The radix sort is essentially a special case of a bucket sort.  If we
have 16 threads, say, we could determine a datum's bucket by its lower 4
bits.  As long as our data is uniformly distributed under the mod 16
operation, we would not need to do any sampling.

The CUDPP GPU library uses a radix sort.  The buckets are formed one bit
at a time, using segmented scan as above.

\section{Enumeration Sort}

This one is really simple.  Take for instance the array (12,5,13,18,6).
There are 2 elements less than 12, so in the end, it should go in
position 2 of the sorted array, (5,6,12,13,18).
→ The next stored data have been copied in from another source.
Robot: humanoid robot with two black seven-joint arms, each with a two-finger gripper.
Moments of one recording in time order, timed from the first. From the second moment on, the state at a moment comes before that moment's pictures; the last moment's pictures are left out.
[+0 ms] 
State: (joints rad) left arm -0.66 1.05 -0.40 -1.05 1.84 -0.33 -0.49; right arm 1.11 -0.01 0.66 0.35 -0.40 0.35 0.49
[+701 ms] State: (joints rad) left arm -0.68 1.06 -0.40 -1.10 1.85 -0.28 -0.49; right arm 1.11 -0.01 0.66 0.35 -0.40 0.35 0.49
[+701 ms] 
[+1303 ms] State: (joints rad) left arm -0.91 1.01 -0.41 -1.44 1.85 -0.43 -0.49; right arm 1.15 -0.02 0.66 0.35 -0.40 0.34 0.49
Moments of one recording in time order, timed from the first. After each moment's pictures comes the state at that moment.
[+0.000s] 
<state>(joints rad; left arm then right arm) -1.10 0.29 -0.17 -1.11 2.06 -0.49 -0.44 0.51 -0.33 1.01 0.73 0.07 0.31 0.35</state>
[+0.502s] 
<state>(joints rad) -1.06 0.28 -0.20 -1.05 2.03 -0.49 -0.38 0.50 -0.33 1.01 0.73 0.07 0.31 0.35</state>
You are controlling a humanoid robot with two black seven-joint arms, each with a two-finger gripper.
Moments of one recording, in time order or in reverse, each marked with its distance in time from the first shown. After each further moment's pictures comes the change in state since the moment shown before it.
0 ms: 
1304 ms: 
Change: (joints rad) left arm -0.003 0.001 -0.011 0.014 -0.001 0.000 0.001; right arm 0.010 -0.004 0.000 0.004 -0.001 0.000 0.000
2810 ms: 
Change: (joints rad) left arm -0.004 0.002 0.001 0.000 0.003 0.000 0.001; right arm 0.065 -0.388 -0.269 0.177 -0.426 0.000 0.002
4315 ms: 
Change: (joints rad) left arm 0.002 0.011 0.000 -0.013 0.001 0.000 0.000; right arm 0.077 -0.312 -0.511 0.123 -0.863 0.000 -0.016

Say we wish to sort {\bf x}, which for convenience we assume contains no
tied values.  Then the pseudocode for this algorithm, placing the
results in {\bf y}, is

\begin{Verbatim}[fontsize=\relsize{-2}]
for all i in 0...n-1:
   count = 0
   elt = x[i]
   for all j in 0...n-1:
      if x[j] < elt then count++
   y[count] = elt
\end{Verbatim}

The outer (or inner) loop is easily parallelized.